Les Horaces (/fr/) refers to a political circle who have played a leading role in shaping the policies of the far-right National Rally in France since the mid-2010s.

== Activities ==
The circle was founded in 2015. Since then, the circle has prepared monthly briefings for National Rally leader Marine Le Pen. The circle aims to recruit senior civil servants and businessmen to the National Rally, to generate ideas for party policy, and to prepare the party for government.

== Members ==
The circle's membership is kept secret, but is considered to be led by member of the European Parliament André Rougé. In 2016, Jean Messiha was named a spokesperson for the circle.

A 2018 investigation by BuzzFeed News and Mediapart claimed that former Cour des Comptes and far-right think tank Carrefour de l'Horloge member Philippe Baccou as well as banker and Confédération des Petites et Moyennes Entreprises member Georges Tissié were members of the circle. In 2024, Libération published an investigation claiming to undercover other members of the circle.
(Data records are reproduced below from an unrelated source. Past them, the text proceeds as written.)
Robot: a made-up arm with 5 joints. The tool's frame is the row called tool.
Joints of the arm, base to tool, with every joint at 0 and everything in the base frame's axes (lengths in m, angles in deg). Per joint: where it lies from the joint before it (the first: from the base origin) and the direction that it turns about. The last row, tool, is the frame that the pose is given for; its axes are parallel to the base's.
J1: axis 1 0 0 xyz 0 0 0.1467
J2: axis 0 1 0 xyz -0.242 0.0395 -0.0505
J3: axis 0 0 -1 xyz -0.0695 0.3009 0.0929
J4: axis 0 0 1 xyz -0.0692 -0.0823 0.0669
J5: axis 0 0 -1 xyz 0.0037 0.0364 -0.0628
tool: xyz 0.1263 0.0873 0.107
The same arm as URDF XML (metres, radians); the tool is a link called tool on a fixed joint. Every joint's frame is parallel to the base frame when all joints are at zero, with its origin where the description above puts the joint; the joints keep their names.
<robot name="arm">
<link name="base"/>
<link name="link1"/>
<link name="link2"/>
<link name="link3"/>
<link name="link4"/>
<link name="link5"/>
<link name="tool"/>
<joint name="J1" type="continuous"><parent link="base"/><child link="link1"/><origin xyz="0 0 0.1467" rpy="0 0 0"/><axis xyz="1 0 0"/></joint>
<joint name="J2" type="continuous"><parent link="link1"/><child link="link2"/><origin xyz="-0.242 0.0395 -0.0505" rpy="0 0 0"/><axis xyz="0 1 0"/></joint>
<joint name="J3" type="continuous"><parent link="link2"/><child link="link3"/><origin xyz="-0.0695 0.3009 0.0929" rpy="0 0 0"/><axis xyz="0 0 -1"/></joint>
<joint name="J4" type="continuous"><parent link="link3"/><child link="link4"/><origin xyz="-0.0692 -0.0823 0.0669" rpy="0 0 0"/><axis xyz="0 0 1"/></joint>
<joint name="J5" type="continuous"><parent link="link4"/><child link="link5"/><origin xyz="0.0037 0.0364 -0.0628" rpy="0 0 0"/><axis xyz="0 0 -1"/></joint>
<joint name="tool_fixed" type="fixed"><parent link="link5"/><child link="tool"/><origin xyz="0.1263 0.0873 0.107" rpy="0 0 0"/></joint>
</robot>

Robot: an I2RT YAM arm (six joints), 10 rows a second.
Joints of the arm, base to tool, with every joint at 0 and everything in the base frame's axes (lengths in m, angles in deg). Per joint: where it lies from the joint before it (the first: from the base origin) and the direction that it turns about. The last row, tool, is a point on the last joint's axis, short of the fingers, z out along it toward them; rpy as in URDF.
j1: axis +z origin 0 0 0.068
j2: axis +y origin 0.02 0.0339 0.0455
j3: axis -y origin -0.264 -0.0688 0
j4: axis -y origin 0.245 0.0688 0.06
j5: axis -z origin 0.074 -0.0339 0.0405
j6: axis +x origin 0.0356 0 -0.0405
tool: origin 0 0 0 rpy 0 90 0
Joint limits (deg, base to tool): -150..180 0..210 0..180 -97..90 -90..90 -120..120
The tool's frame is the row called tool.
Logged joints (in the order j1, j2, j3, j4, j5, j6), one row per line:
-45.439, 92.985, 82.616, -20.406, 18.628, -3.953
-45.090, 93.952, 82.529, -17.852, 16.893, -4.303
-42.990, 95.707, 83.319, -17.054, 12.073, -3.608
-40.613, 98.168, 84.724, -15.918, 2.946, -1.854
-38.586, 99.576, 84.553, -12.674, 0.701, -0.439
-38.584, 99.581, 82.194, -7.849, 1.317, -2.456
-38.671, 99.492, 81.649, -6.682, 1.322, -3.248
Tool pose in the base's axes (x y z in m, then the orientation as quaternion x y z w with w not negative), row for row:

Radio France Internationale has named Jean-Paul Garraud as a member of the circle, principally working on judicial questions.

== Reception ==
Paul Quinio of Libération has described the circle as "a central piece of the far-right's strategy of dédiabolisation." Historian Andrew Hussey has described the circle as being largely composed of Énarques, making it an "elite project that is ironically – or cynically, depending on how you look at it – driving Le Pen’s anti-elitist agenda."